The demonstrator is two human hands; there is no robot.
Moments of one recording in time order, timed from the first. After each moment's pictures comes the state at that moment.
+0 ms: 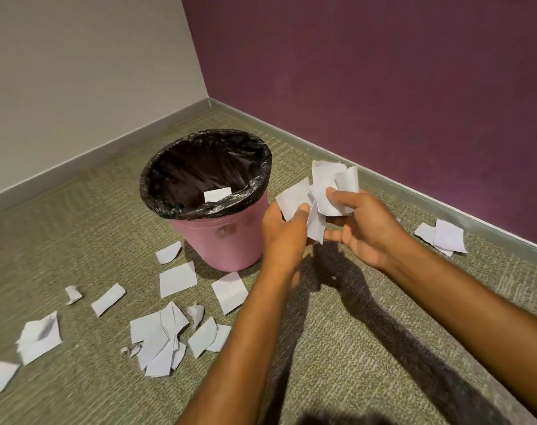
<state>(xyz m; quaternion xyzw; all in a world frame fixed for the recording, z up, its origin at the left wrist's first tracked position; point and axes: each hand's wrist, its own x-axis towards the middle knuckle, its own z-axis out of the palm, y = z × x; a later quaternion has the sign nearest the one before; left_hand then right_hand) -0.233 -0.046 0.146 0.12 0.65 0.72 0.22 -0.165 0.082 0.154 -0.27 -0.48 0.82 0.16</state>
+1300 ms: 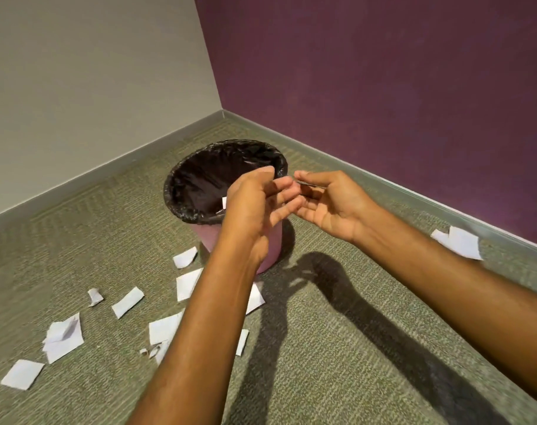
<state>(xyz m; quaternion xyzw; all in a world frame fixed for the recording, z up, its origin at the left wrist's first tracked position) -0.275 -0.093 0.232 0.02 0.53 0.80 0.29 -0.226 0.050 0.200 -0.24 -0.37 0.89 0.08</state>
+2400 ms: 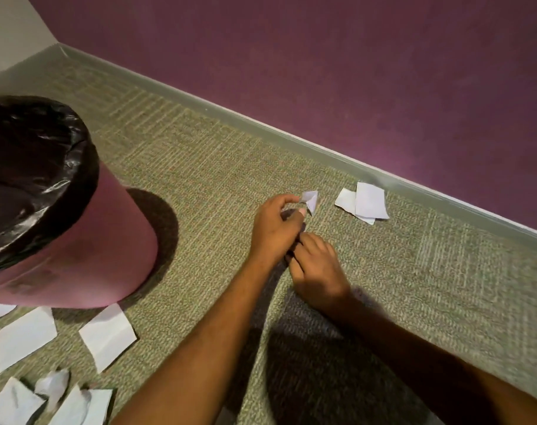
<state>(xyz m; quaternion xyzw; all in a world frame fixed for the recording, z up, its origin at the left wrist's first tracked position) -0.222 0.150 -0.022 0.34 0.76 0.50 0.24 -0.081 0.179 -0.084 -0.26 -0.93 0.17 0.20</state>
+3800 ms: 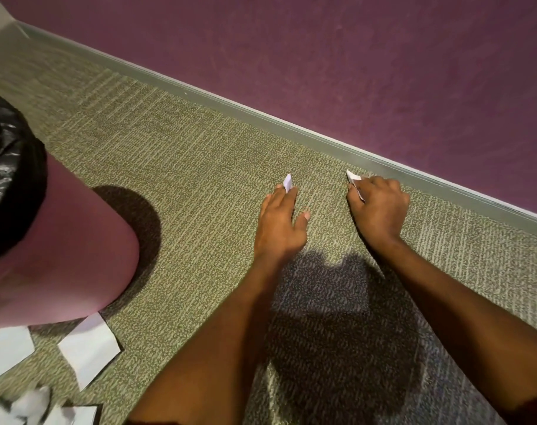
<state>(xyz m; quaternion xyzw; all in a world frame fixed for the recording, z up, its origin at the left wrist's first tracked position) -0.206 0.178 -0.073 0.43 0.82 0.34 0.20 -0.052 0.332 -0.081 -0.53 -0.82 0.03 0.21</state>
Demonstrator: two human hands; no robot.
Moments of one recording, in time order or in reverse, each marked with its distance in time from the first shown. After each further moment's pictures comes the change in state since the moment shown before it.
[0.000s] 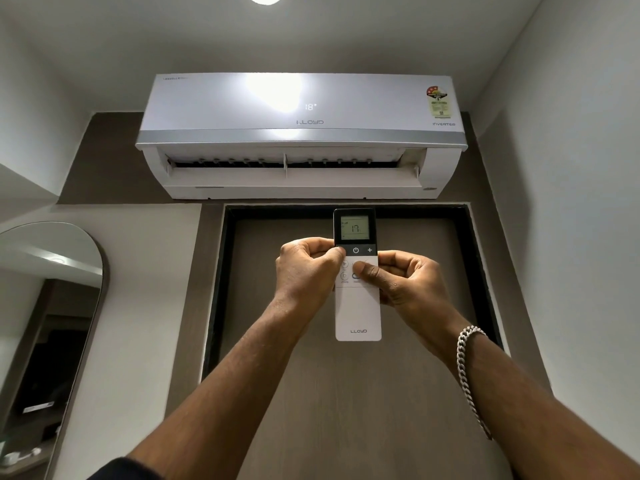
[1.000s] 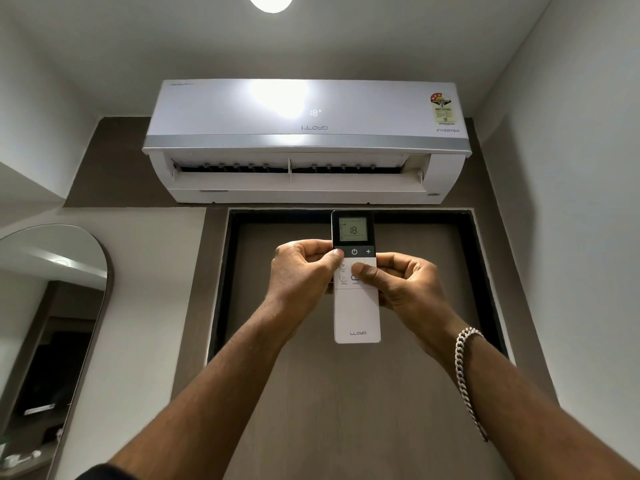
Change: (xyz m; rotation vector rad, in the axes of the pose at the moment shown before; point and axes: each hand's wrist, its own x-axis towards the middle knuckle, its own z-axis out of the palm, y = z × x) left_hand 0.006 -0.004 -0.016 -0.034 -0.096 0.002; right_hand 0.006 0.002 0.007 0.020 -0.023 -0.005
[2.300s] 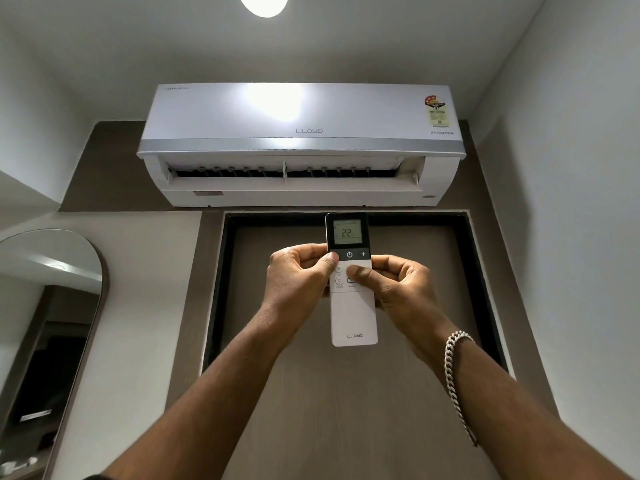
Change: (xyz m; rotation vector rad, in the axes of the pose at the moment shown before) left_hand -0.002 -0.002 0.008 -0.043 0.024 0.004; right_hand 0.001 0.001 -0.002 0.025 0.037 -0.014
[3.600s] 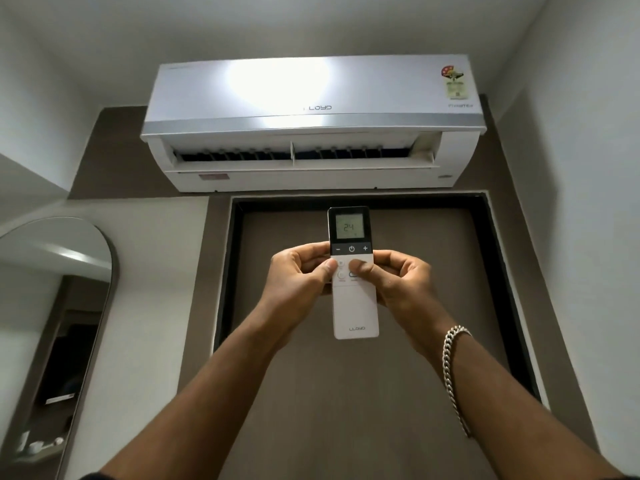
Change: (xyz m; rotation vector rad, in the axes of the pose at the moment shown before) left_hand -0.004 -0.035 -0.015 -0.080 -0.144 -0.036; right_hand 0.006 0.042 0.006 0.018 0.023 0.066
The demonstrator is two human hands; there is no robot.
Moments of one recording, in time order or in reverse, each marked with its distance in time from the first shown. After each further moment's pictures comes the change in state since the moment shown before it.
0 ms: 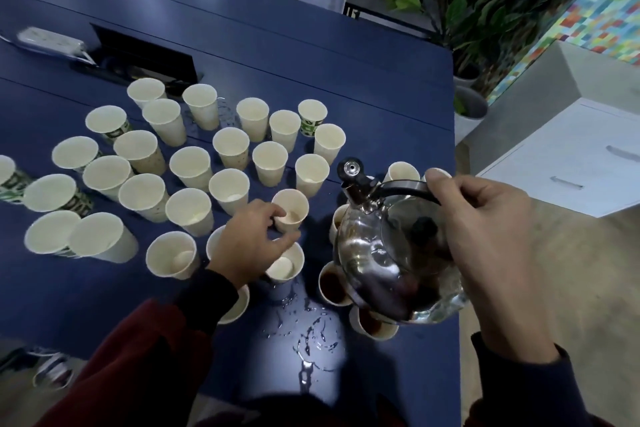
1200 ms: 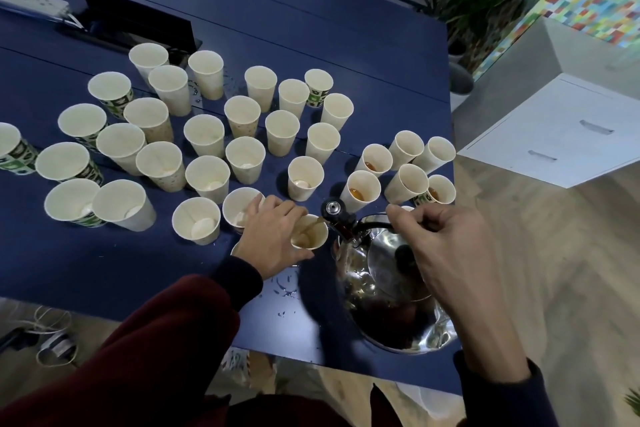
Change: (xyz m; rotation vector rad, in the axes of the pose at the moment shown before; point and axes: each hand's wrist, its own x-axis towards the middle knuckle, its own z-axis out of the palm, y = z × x) left_hand -0.039 -0.041 0.024 0.350 -0.047 0.337; right_hand -0.085 -0.007 0.033 -0.209 -0.109 0.079
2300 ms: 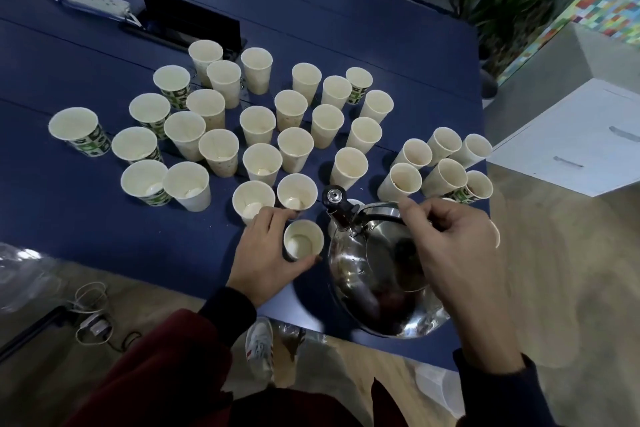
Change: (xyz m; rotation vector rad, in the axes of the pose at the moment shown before) left_hand -0.096 -0.042 -0.025 -0.399 0.172 -0.211; right_hand -0.047 -0.023 0.053 0.148 0.032 -0.115
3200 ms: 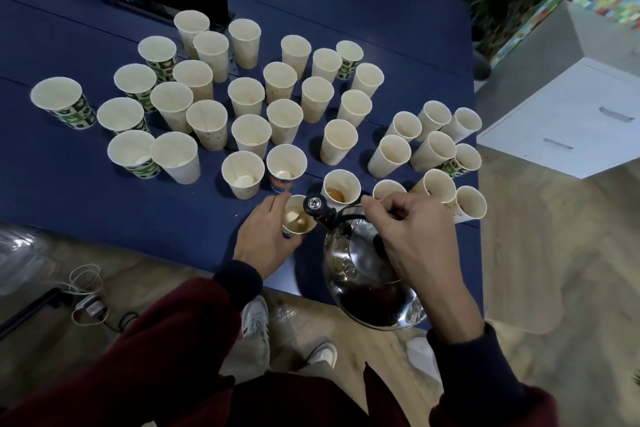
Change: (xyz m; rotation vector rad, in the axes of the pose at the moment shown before) left_hand -0.019 0.004 0.028 0.063 -0.067 -0.107; right_hand -0.024 0.035 0.013 -0.171 -0.092 -0.034
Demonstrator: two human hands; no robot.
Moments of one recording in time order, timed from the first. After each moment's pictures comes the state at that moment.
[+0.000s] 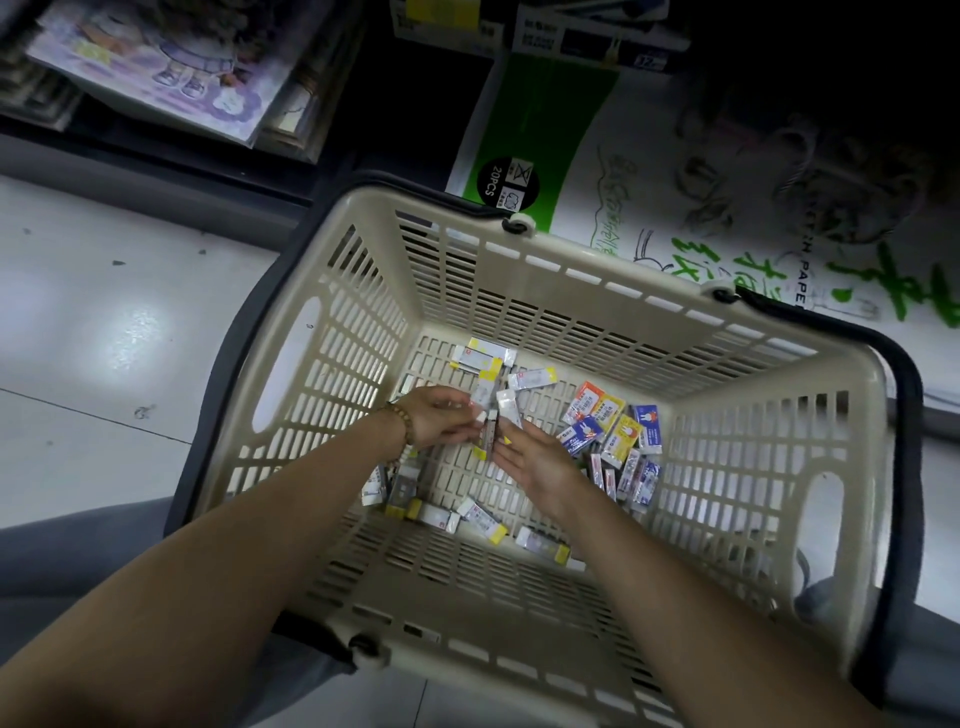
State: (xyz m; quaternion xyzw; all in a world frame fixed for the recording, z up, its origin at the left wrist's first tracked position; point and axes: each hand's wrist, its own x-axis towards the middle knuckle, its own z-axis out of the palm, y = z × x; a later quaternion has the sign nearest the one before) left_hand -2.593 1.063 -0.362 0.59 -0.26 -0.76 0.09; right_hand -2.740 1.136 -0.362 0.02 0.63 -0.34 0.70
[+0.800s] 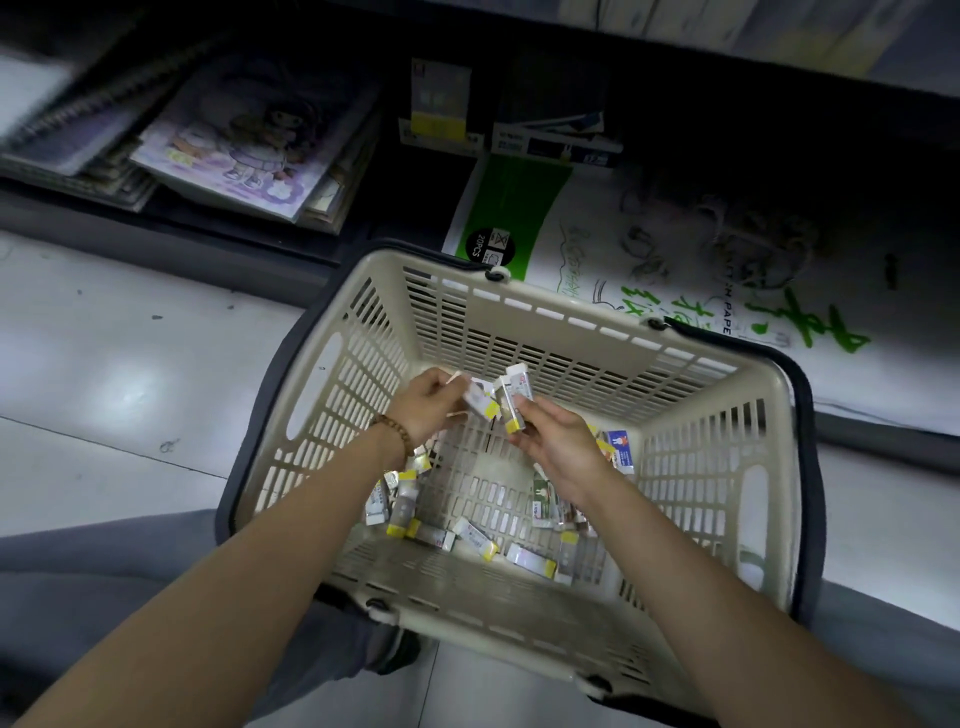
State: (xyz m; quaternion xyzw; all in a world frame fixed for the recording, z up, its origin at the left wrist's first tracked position) left_hand -2.607 1.064 -0.283 0.58 -0.39 -0.67 0.25; right_hand -2.758 1.122 -0.272 -0.12 0.58 -0.45 0.67
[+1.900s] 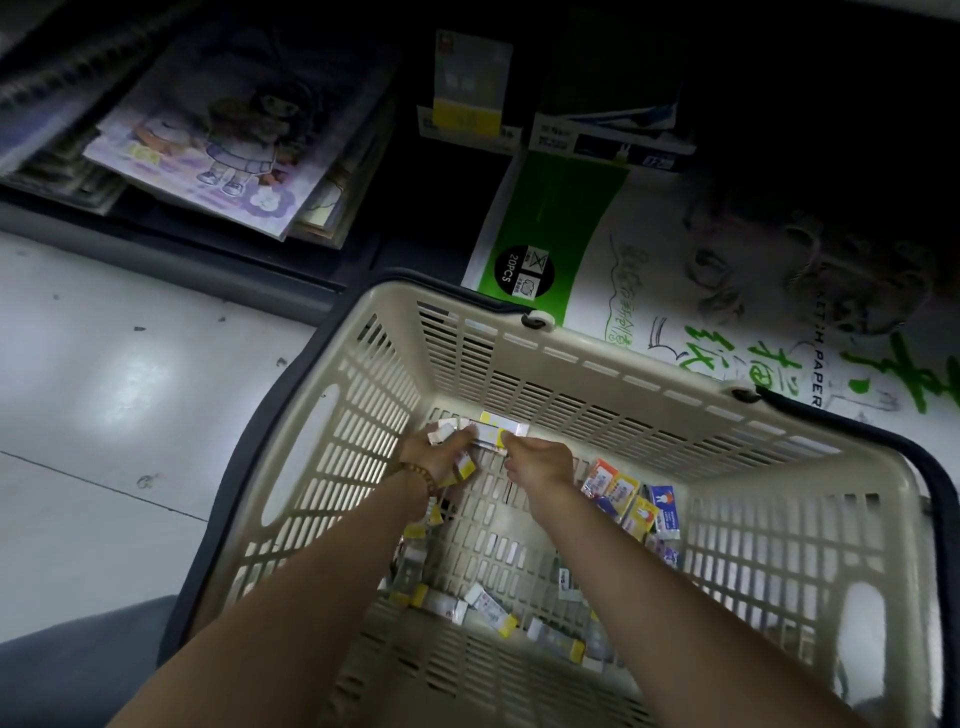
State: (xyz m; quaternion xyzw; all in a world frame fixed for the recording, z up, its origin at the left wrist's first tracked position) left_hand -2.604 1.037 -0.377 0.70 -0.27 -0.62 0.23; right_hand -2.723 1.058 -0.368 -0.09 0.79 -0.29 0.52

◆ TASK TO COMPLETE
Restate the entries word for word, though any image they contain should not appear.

◆ SOLVED PROBLEM
The demonstrator is two human hands; there is no robot.
Moments of one recording in time order, timed from the first. After each moment's pictures comes the state at that moment.
+0 ms: 
<state>(xyz m; quaternion xyzw; all in a world frame fixed for the recording, z up, its origin at the left wrist's first tracked position; point and axes: each hand's wrist, its own x-axis towards the middle knuckle, its own z-axis out of the palm, y = z × x; a later quaternion has the sign nearest the one before; left_hand then right_hand) -0.233 -0.046 0.146 0.12 0.65 0.72 0.22 -0.165 0.082 0.154 -0.27 -0.48 0.82 0.16</state>
+1300 ms: 
<state>(xyz m; quaternion xyzw; all in a world frame fixed for the recording, z up, its origin at the left wrist's first tracked position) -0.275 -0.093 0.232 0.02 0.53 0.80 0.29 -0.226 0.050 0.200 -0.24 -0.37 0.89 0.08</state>
+2400 ms: 
<state>(xyz m; quaternion xyzw; all in a world frame fixed for the recording, z up, its origin at the left wrist's first tracked position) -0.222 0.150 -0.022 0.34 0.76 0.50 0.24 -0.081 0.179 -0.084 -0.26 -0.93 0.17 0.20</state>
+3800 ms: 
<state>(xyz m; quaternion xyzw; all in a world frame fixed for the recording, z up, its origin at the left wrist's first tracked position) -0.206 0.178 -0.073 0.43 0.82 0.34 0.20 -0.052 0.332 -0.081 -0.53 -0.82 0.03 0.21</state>
Demonstrator: two human hands; no robot.
Moments of one recording, in time order or in reverse, each marked with its distance in time from the first shown. After each further moment's pictures comes the change in state since the moment shown before it.
[0.000s] 
[1.000s] 
Change: (xyz m; rotation vector rad, in the axes of the pose at the moment shown before; point and axes: each hand's wrist, its own x-axis towards the middle knuckle, its own z-axis out of the palm, y = z × x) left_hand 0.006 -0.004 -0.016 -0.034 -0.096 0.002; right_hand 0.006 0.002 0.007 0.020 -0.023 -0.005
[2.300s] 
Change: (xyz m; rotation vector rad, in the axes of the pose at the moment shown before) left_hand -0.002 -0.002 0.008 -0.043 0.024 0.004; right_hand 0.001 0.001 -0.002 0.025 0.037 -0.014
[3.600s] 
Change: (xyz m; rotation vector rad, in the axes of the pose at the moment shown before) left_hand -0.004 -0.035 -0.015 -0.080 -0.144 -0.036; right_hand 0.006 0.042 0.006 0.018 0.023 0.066
The demonstrator is two human hands; there is no robot.
Moments of one recording, in time order or in reverse, each marked with its distance in time from the first shown. After each further moment's pictures comes the change in state since the moment shown before it.
0 ms: 
1200 ms: 
Change: (xyz m; rotation vector rad, in the axes of the pose at the moment shown before; point and axes: each hand's wrist, its own x-axis towards the middle knuckle, its own z-axis out of the palm, y = z × x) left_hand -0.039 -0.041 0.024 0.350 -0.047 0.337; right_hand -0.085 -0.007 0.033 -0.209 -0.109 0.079
2300 ms: 
Change: (xyz m; rotation vector rad, in the axes of the pose at the moment shown before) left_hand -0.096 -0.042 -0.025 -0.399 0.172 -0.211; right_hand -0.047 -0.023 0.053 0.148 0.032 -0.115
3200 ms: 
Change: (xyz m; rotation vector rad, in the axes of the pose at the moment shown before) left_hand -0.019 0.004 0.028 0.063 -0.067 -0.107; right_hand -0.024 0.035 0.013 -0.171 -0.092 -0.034
Demonstrator: two human hands; no robot.
Moments of one recording in time order, timed from the first. After each moment's pictures comes the state at that moment.
[+0.000s] 
State: (xyz m; quaternion xyzw; all in a world frame fixed for the recording, z up, its origin at the left wrist's first tracked position; point and axes: each hand's wrist, its own x-axis towards the middle knuckle, its own z-axis out of the palm, y = z × x; a later quaternion has the sign nearest the one before) left_hand -2.593 1.063 -0.362 0.59 -0.26 -0.76 0.09; right_hand -2.740 1.136 -0.362 0.02 0.63 -0.34 0.70
[+0.800s] 
State: (xyz m; quaternion xyzw; all in a world frame fixed for the recording, z up, its origin at the left wrist's first tracked position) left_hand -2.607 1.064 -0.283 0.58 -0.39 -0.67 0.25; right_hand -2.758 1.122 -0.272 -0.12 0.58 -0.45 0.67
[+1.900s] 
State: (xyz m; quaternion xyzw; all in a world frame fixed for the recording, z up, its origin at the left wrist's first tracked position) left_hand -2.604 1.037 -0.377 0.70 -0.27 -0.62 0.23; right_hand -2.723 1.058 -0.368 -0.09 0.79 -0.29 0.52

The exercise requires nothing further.